Norwegian businessman (1901–1944)

Einar B. Friele (26 October 1901 – 19 February 1944) was a Norwegian businessperson and resistance member.

He was born in Bergen as a son of Berent Friele (1862–1902) and Dagny Stockfleth Høegh Beyer (1869–1963). He was a brother of Berent Johan Beyer Friele, grandson of Herman Friele and Fredrik Beyer, and first cousin of Harald Beyer. He was married twice, and had two children from his first marriage.

His family's company Berent Friele & Sønner was a mainstay in Bergen commerce, founded in 1799. After attending commerce school and undergoing managerial training in the US, France and Germany, Einar Friele joined the family company in 1925. He worked as a junior executive before the Second World War. He also chaired the wholesalers' association Kolonialgrossisternes forening in Bergen and was a national board member of Norges Colonialgrossisters Forbund.

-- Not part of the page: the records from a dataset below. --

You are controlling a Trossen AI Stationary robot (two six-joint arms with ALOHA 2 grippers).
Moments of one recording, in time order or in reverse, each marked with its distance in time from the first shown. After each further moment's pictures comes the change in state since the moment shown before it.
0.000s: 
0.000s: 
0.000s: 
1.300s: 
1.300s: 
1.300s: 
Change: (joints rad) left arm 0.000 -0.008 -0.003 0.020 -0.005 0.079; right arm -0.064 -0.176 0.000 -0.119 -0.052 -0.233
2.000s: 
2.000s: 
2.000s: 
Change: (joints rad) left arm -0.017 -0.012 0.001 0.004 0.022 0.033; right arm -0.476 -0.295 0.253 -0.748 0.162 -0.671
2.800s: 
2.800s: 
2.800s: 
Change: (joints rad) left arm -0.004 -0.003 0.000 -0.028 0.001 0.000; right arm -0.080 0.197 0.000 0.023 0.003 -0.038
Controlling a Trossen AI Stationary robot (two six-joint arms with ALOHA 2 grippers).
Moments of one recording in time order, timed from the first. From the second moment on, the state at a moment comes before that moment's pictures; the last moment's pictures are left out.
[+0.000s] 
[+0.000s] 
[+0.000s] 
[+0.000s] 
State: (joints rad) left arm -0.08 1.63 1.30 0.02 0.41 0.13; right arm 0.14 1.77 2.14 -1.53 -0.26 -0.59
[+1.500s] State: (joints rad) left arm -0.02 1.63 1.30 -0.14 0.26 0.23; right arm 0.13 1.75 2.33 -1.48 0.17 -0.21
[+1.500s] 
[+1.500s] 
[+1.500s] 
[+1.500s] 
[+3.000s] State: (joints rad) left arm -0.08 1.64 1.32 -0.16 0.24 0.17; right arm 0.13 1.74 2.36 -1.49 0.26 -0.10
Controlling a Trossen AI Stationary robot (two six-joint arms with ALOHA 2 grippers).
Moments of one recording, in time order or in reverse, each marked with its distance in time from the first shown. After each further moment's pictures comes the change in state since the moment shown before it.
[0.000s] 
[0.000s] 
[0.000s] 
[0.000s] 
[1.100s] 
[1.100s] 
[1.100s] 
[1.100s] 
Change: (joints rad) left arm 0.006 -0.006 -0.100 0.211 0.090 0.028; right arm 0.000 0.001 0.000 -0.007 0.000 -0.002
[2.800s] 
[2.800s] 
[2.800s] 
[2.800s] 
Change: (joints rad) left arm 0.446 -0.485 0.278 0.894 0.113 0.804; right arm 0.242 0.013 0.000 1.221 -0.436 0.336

In 1940, following the German invasion of Norway, Friele participated in the subsequent fighting to repel the invaders. This was unsuccessful and the occupation of Norway by Nazi Germany was established; Friele joined an illegal intelligence gathering organization in the autumn of 1940. In August 1942 he was discovered and arrested. He was incarcerated in Grini concentration camp until September 1943, when he was shipped to the Nacht und Nebel system in Germany. He died in February 1944 in Natzweiler.